At the beginning of a project, the identity of the target protein is often known. Therefore, it is useful to check what is already known about the protein at the structure and sequence level. ProSAT+ helps to do exactly this and goes beyond by including sequence annotations from evolutionarily related proteins. If there is no 3D structure available for the protein of interest, ProSAT+ helps to find an appropriate structure.
Our example protein is hemoglobin and if we know that the PDB id 1j7y contains the 3D structure, we can type the PDB id into the text field and click on 'Check PDB'.
If we only know the UniProt Id, we can search for all available 3D structures via the UniProt accession P69905 and select e.g. 1j7y from the list. In this case, we click on the tab 'by UniProt' and search for the id. A list of all PDB structures containing some structural information is shown and one PDB id has to be selected. If no structure is available for a target protein, a BLAST search will be done and a list of evolutionarily related proteins with 3D structures available will be shown from which structures can be selected.
Here, we use the PDB id 1j7y.
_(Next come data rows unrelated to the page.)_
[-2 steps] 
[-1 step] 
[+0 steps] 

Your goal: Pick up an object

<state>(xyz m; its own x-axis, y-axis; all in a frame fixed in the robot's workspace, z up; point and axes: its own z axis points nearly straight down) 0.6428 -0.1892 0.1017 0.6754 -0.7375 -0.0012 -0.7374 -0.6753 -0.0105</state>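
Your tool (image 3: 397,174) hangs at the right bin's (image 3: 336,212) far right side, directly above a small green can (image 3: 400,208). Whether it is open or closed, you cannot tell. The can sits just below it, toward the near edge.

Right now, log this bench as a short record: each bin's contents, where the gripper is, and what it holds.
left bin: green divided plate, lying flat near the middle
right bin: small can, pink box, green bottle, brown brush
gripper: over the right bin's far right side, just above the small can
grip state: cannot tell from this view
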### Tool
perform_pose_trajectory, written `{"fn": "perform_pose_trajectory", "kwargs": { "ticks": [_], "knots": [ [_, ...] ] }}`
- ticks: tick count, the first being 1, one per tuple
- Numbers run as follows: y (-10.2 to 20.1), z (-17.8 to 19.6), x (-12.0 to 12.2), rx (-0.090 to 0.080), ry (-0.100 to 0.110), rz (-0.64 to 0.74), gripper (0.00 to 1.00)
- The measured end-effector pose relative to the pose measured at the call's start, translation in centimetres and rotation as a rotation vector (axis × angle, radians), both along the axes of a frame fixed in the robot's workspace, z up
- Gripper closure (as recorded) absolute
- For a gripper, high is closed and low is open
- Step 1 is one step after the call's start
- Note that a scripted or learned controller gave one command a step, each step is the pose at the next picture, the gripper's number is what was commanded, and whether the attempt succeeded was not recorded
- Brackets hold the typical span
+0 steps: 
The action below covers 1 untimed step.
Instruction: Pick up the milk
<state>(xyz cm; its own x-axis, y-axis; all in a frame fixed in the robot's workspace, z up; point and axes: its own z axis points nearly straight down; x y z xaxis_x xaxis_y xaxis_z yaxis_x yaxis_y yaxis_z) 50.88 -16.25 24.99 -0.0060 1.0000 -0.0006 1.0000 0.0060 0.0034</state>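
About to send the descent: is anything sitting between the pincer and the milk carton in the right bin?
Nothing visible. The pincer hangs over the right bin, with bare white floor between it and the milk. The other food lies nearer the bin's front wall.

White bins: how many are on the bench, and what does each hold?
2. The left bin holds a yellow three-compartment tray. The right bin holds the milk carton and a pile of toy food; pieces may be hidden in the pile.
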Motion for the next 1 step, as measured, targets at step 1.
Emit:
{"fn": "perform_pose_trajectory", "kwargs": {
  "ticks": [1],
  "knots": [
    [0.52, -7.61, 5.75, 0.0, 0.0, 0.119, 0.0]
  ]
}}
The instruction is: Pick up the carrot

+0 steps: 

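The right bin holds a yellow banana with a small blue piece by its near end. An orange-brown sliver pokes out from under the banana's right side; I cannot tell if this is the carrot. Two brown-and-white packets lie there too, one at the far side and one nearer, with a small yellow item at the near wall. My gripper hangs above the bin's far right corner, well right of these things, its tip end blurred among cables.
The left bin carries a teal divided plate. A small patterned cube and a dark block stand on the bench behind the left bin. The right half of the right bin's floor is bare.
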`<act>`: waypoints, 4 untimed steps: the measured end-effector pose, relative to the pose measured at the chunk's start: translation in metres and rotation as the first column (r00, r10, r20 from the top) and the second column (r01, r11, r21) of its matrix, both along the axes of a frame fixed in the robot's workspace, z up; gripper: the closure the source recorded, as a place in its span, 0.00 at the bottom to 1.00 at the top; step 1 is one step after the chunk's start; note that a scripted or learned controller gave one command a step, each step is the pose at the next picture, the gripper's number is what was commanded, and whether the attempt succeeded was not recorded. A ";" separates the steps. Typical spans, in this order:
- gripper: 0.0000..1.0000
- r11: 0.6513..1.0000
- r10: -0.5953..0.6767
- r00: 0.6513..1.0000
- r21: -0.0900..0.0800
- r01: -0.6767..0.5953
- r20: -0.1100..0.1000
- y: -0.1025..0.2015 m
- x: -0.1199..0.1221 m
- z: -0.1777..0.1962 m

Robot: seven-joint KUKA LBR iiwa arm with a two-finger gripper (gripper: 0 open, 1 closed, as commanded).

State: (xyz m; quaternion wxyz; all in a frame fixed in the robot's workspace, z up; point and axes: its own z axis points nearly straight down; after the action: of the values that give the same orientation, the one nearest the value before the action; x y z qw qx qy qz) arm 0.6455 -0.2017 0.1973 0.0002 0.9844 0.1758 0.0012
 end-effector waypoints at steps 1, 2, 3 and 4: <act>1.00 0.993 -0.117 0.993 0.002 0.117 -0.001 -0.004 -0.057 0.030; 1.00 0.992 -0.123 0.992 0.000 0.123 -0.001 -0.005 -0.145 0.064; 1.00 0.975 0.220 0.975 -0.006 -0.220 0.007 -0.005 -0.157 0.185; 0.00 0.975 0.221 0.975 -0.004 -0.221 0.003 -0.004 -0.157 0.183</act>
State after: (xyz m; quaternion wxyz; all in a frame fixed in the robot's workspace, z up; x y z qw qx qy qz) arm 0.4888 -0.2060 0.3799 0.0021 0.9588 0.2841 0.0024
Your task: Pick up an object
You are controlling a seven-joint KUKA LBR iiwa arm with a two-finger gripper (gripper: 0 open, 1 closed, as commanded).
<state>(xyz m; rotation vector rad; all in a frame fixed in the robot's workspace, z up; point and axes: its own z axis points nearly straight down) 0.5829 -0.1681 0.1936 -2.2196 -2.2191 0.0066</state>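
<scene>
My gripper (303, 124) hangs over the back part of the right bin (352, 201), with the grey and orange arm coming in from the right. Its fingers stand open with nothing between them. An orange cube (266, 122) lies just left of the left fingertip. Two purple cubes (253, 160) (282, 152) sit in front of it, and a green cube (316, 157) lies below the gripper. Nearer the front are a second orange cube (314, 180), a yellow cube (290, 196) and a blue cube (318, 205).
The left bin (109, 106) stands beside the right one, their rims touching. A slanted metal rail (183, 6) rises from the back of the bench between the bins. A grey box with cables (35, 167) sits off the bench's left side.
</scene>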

After selecting 'check PDB', the structure is shown on the right and information about the respective chains is shown on the left. Select the second residue ("V") in the sequence scroll bar, to visualize the residue in the 3D structure together with the SIFTS mapping information about the numbering in the respective sequences. Here, one advantage of ProSAT+ is visible: the residue numbering in the PDB structure is different from the numbering in the UniProt entry, but the web server automatically maps all sequence annotations on the correct residue in the 3D structure.
Hemoglobin is a heterotetramer that consists of two alpha (P69905) and two beta (P68871) subunits. Here, the sequence features of both subunit types are collected and can be visualized simultaneously in the 3D structure, enabling an analysis of sequence features in the interface between the two subunits.
By clicking on the 'Show features panel' or the ProSAT+ button on the top left of the page, the feature panel will slide in.
Select the two residues annotated as "binding" on chain C (alpha subunit) by using the drop down lists (click on the arrows on the right). Now the representation of the protein should be changed. Click on the 'Configure JSmol' menu button at the top of the page and select a different representation, e.g. 'Backbone representation with selected spacefills'. The two binding site residues are now displayed as space filling, the protein as backbones, and the ligand as lines.